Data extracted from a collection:
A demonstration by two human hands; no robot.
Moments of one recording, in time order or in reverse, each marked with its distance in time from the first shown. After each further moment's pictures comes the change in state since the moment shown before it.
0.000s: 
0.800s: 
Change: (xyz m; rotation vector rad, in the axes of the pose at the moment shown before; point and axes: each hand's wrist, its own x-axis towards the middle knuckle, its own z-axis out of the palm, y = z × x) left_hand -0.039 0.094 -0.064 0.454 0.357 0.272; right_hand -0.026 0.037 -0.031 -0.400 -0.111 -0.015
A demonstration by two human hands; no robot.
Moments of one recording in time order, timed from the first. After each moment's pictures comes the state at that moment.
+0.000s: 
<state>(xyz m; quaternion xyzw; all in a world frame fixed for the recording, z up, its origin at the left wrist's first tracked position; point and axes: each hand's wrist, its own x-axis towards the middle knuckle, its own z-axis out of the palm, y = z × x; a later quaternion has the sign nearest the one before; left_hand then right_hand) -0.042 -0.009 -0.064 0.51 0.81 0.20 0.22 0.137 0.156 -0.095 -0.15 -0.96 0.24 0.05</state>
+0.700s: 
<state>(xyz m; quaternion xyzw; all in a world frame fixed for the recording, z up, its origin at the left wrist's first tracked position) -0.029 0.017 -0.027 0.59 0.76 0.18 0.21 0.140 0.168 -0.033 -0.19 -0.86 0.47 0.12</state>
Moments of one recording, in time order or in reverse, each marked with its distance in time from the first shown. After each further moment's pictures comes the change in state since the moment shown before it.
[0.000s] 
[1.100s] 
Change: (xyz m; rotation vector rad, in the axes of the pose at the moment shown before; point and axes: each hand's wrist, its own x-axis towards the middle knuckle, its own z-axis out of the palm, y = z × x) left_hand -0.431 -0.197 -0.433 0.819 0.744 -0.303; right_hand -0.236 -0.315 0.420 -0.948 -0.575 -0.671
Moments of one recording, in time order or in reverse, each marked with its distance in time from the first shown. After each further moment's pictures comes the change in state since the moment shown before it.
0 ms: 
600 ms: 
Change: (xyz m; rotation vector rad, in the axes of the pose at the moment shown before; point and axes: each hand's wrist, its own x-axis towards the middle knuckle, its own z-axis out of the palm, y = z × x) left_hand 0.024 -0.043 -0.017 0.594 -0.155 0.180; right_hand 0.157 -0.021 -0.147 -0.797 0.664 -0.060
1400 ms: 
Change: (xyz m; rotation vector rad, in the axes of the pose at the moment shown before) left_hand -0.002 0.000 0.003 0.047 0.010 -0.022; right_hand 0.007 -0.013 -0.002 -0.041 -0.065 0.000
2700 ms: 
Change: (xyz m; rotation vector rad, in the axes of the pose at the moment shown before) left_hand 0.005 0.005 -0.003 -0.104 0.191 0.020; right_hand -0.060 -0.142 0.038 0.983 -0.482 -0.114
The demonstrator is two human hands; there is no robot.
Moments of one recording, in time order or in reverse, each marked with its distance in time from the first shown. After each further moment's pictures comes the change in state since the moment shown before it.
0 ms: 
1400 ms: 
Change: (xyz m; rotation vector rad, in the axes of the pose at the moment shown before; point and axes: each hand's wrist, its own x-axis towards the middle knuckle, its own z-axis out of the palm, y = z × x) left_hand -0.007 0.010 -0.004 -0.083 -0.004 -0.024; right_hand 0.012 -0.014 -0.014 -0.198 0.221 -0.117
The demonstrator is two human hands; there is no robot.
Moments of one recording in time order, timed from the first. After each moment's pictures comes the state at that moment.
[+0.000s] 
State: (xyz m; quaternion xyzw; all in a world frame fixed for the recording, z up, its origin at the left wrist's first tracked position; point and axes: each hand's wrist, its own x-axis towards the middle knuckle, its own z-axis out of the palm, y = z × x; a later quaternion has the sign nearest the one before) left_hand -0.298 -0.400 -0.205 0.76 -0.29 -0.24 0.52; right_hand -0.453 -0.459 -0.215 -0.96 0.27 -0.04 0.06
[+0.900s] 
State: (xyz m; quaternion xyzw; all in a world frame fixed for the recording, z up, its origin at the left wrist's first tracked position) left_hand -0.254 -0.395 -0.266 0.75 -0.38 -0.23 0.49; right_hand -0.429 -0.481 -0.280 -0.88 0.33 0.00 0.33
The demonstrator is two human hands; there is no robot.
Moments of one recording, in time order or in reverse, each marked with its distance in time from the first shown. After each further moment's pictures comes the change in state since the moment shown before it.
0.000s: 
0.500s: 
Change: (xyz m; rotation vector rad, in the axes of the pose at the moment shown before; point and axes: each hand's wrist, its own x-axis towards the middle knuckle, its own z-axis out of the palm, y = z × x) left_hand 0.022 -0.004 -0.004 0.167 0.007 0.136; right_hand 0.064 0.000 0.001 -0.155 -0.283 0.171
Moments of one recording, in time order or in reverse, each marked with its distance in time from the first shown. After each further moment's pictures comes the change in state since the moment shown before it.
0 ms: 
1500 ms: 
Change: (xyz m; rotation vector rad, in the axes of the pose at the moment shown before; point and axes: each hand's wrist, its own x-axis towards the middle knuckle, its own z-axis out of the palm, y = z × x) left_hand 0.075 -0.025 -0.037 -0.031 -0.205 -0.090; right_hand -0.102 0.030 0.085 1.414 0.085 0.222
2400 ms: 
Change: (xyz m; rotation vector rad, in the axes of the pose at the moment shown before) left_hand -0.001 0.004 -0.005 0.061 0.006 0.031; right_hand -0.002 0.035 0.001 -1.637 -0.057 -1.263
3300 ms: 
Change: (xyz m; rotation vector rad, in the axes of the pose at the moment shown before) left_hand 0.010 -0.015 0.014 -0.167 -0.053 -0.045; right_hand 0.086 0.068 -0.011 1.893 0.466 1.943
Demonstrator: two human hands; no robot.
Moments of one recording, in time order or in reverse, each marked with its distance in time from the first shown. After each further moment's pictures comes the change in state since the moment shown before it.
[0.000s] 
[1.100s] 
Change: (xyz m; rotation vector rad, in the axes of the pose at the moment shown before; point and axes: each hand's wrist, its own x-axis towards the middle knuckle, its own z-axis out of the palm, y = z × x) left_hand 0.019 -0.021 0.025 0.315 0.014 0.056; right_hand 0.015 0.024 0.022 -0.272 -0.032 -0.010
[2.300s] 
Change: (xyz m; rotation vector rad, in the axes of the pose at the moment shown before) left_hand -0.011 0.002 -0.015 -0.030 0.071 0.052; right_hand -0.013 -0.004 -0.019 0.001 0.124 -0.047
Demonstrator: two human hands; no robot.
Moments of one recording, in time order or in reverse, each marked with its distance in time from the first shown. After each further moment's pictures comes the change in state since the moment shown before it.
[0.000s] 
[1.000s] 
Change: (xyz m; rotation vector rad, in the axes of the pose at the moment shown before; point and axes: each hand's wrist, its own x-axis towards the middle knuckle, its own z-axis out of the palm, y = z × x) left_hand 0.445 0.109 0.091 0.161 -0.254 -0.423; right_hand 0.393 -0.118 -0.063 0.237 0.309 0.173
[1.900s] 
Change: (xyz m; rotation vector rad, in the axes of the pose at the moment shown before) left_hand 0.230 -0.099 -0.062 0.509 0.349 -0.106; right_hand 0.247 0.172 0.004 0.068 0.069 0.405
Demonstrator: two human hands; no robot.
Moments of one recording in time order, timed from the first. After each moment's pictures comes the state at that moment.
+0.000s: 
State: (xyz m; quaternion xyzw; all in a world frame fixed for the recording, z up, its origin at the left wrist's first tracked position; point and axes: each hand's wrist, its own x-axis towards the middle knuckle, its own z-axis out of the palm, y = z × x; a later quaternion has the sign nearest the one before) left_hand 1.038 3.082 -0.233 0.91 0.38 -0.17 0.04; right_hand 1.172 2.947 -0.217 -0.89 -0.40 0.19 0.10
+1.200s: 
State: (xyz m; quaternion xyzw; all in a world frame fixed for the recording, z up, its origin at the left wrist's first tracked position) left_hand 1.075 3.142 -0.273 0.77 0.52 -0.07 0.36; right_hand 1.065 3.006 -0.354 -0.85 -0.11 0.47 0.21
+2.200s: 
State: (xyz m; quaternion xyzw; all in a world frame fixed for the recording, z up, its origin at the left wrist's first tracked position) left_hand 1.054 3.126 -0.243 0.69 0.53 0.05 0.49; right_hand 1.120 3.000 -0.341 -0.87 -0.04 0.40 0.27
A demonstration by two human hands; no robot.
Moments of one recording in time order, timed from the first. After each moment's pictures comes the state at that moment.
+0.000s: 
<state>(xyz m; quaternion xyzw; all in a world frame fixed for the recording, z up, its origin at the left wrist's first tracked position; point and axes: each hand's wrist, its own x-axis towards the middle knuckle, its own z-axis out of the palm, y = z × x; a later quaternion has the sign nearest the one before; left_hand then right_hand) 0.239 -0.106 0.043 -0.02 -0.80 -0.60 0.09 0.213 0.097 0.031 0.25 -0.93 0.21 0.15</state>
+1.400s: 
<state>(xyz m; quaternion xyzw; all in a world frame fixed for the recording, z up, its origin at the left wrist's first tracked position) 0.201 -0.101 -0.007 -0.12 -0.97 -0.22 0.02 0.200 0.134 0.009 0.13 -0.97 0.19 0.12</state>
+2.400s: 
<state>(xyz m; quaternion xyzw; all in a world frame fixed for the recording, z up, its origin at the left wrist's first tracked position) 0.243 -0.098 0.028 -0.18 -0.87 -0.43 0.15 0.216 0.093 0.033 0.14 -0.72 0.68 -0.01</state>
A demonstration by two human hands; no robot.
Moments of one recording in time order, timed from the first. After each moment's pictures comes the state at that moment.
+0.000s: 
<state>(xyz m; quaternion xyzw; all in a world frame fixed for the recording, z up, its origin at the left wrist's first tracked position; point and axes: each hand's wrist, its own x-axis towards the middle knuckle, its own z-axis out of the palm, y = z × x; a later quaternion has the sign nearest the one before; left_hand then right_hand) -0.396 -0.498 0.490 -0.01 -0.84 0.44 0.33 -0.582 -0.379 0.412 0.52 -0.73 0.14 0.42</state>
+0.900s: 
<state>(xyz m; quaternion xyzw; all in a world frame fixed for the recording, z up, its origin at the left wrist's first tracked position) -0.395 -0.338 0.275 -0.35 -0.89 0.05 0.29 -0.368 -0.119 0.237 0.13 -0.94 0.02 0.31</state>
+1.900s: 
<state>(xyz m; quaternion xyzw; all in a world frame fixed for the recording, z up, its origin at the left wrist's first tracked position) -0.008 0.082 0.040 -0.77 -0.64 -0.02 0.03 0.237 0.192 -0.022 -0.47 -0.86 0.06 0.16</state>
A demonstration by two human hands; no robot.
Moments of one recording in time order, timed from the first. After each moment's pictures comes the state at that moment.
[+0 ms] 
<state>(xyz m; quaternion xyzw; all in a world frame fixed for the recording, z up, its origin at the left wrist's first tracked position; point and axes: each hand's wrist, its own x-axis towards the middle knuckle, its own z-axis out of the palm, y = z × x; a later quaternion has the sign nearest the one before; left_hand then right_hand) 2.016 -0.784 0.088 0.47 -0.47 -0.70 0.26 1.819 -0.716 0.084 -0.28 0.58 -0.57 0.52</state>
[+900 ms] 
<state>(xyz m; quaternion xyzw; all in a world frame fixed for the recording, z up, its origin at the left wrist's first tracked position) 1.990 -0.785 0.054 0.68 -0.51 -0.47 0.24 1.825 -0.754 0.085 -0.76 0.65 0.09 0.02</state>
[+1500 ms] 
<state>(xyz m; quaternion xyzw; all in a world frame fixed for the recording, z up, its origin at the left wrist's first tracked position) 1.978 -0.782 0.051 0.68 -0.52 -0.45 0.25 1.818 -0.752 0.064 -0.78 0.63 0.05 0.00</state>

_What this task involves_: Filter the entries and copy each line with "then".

_Solution to this task_:
<state>(xyz m; quaternion xyzw; all in a world frame fixed for the recording, z up, its origin at the left wrist's first tracked position; point and axes: each hand's wrist, its own x-axis towards the middle knuckle, its own z-axis out of the palm, y = z × x; a later quaternion has the sign nearest the one before; left_hand then right_hand) -0.042 -0.009 -0.064 0.51 0.81 0.20 0.22 0.137 0.156 -0.095 -0.15 -0.96 0.24 0.05</state>
<state>(xyz m; quaternion xyzw; all in a world frame fixed for the recording, z up, its origin at the left wrist's first tracked position; point and axes: each hand's wrist, its own x-axis towards the middle knuckle, its own z-axis out of the palm, y = z × x; a later quaternion has the sign nearest the one before; left_hand then right_hand) 0.239 -0.106 0.043 -0.02 -0.80 -0.60 0.09 0.213 0.097 0.031 0.25 -0.93 0.21 0.15</state>
<state>(xyz m; quaternion xyzw; all in a world frame fixed for the recording, z up, its origin at the left wrist's first tracked position; point and axes: each hand's wrist, its own x-axis towards the middle knuckle, its own z-axis out of the palm, y = z × x; a later quaternion has the sign nearest the one before; left_hand then right_hand) -0.396 -0.498 0.490 -0.01 -0.84 0.44 0.33 -0.582 -0.379 0.412 0.52 -0.73 0.14 0.42</state>
<state>(xyz m; quaternion xyzw; all in a world frame fixed for the recording, z up, its origin at the left wrist's first tracked position; point and axes: each hand's wrist, its own x-axis towards the middle knuckle, its own z-axis out of the palm, y = z × x; a later quaternion has the sign nearest the one before; left_hand then right_hand) 2.016 -0.784 0.088 0.47 -0.47 -0.70 0.26 1.819 -0.716 0.084 -0.28 0.58 -0.57 0.52</state>

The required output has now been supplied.